- [Activity]
Restate the data exactly, with nothing altered.

- [Data supplied]
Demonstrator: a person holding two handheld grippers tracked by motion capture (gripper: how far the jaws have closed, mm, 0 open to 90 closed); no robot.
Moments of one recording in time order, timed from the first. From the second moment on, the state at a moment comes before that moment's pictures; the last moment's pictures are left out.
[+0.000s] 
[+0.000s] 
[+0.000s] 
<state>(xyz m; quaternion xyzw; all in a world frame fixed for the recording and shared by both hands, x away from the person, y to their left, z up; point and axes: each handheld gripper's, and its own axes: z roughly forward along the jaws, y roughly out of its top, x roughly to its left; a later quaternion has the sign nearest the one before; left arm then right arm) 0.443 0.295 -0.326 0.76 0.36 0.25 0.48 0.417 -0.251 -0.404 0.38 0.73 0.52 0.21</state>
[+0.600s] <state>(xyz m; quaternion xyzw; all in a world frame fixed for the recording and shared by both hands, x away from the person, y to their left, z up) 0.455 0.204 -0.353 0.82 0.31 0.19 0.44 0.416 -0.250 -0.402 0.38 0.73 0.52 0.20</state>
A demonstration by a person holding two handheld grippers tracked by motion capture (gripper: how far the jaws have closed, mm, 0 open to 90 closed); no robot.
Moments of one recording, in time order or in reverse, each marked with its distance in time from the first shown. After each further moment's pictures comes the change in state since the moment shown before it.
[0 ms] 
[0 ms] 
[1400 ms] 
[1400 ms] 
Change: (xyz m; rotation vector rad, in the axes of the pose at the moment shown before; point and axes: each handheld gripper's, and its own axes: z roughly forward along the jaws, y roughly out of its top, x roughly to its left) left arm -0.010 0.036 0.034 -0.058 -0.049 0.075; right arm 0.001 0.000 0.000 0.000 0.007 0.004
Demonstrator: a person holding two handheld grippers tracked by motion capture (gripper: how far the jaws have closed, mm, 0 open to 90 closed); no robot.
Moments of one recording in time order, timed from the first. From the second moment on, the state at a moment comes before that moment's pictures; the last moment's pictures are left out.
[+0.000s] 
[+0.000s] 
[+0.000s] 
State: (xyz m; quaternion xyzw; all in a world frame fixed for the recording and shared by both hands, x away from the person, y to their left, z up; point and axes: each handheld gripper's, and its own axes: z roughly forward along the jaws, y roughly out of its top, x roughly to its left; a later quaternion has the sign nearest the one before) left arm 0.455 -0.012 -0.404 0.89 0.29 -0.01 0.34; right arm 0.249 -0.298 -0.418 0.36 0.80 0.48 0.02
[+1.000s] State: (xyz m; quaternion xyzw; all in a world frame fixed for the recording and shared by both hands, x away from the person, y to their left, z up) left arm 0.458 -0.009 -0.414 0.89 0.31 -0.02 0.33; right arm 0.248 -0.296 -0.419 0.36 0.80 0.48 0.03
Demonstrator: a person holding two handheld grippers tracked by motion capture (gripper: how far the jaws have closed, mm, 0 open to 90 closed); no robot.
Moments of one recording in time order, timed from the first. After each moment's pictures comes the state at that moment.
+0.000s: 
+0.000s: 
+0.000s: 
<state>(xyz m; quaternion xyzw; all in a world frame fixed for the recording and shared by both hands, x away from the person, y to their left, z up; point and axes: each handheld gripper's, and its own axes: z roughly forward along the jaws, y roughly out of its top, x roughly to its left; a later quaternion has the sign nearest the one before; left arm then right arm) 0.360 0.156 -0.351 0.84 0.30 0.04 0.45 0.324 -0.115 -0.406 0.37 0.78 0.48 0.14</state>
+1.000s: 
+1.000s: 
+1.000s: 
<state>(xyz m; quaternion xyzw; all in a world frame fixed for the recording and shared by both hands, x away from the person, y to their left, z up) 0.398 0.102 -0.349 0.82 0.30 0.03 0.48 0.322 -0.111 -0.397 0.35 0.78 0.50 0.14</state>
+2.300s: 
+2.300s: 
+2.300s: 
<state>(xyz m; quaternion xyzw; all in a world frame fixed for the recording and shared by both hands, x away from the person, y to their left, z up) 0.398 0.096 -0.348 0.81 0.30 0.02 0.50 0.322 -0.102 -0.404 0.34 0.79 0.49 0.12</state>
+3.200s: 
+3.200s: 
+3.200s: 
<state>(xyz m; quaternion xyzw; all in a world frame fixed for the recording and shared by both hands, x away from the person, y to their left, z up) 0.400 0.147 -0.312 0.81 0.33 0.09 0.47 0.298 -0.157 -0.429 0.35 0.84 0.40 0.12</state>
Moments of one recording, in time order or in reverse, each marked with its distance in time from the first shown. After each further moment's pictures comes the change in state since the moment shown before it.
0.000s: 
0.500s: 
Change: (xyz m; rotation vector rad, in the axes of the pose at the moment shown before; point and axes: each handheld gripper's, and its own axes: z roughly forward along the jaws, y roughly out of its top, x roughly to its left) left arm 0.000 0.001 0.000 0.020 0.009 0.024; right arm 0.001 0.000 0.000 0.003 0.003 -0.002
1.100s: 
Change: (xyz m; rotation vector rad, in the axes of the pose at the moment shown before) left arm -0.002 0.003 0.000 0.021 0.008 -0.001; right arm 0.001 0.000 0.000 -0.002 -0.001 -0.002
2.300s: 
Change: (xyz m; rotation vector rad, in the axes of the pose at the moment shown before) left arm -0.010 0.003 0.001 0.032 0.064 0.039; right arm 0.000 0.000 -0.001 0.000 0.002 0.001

- [Solution to the exercise]
Demonstrator: a person holding two handheld grippers tracked by motion capture (gripper: how far the jaws have closed, mm, 0 open to 90 closed); no robot.
Moments of one recording in time order, timed from the first. From the second moment on, the state at a moment comes before that moment's pictures; the last moment's pictures are left out.
[+0.000s] 
[+0.000s] 
[+0.000s] 
<state>(xyz m; quaternion xyzw; all in a world frame fixed for the recording and shared by both hands, x away from the person, y to their left, z up; point and axes: each handheld gripper's, and its own axes: z roughly forward along the jaws, y roughly out of its top, x roughly to its left; a later quaternion has the sign nearest the one before; left arm then right arm) 0.443 0.295 -0.326 0.76 0.36 0.25 0.48 0.417 -0.251 -0.404 0.38 0.73 0.52 0.21</state>
[+0.600s] <state>(xyz m; quaternion xyzw; all in a world frame fixed for the recording and shared by both hands, x away from the person, y to their left, z up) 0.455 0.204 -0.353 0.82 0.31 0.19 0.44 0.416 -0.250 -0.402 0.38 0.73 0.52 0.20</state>
A demonstration by a person holding two handheld grippers tracked by motion capture (gripper: how far the jaws have closed, mm, 0 open to 90 closed); no robot.
Moments of one recording, in time order or in reverse, each marked with its distance in time from the first shown. After each further moment's pictures comes the change in state since the moment shown before it.
[0 ms] 
[0 ms] 
[1400 ms] 
[1400 ms] 
Change: (xyz m; rotation vector rad, in the axes of the pose at the moment shown before; point and axes: each handheld gripper's, and its own axes: z roughly forward along the jaws, y roughly out of its top, x roughly to its left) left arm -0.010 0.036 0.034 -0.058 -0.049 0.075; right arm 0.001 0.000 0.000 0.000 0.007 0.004
Demonstrator: a person holding two handheld grippers tracked by motion capture (gripper: how far the jaws have closed, mm, 0 open to 90 closed); no robot.
Moments of one recording in time order, timed from the first. From the second moment on, the state at a moment comes before that moment's pictures; the last moment's pictures are left out.
[+0.000s] 
[+0.000s] 
[+0.000s] 
State: (xyz m; quaternion xyzw; all in a world frame fixed for the recording and shared by both hands, x away from the person, y to their left, z up; point and axes: each handheld gripper's, and its own axes: z roughly forward along the jaws, y roughly out of its top, x roughly to its left; a later quaternion has the sign nearest the one before) left arm 0.455 -0.012 -0.404 0.89 0.29 -0.01 0.34; right arm 0.249 -0.298 -0.418 0.36 0.80 0.48 0.02
[+1.000s] State: (xyz m; quaternion xyzw; all in a world frame fixed for the recording and shared by both hands, x away from the person, y to their left, z up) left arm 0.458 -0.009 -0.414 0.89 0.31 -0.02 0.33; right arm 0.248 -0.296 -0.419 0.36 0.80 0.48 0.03
Demonstrator: a person holding two handheld grippers tracked by motion capture (gripper: how far the jaws have closed, mm, 0 open to 90 closed); no robot.
Moments of one recording in time order, timed from the first. After each moment's pictures comes the state at that moment.
+0.000s: 
+0.000s: 
+0.000s: 
<state>(xyz m; quaternion xyzw; all in a world frame fixed for the recording and shared by both hands, x away from the person, y to their left, z up; point and axes: each handheld gripper's, and its own axes: z roughly forward along the jaws, y roughly out of its top, x roughly to its left; a later quaternion has the sign nearest the one before; left arm then right arm) 0.360 0.156 -0.351 0.84 0.30 0.04 0.45 0.324 -0.115 -0.406 0.37 0.78 0.48 0.14</state>
+1.000s: 
+1.000s: 
+1.000s: 
<state>(xyz m; quaternion xyzw; all in a world frame fixed for the recording and shared by both hands, x away from the person, y to their left, z up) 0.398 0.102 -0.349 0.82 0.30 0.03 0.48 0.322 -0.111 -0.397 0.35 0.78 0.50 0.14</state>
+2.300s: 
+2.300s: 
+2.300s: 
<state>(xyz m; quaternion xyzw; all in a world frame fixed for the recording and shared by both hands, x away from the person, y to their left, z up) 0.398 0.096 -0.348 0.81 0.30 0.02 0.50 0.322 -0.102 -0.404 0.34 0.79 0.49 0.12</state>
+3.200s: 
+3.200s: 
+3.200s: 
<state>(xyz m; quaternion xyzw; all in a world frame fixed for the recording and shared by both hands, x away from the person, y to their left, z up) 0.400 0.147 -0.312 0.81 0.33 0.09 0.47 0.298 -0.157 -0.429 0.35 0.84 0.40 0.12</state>
Moments of one recording, in time order or in reverse, each marked with its distance in time from the first shown. After each further moment's pictures comes the change in state since the moment shown before it.
0.000s: 
0.500s: 
Change: (xyz m; rotation vector rad, in the axes of the pose at the moment shown before; point and axes: each handheld gripper's, and its own axes: z roughly forward along the jaws, y roughly out of its top, x roughly to its left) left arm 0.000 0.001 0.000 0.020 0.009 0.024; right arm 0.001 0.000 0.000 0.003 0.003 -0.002
1.100s: 
Change: (xyz m; rotation vector rad, in the axes of the pose at the moment shown before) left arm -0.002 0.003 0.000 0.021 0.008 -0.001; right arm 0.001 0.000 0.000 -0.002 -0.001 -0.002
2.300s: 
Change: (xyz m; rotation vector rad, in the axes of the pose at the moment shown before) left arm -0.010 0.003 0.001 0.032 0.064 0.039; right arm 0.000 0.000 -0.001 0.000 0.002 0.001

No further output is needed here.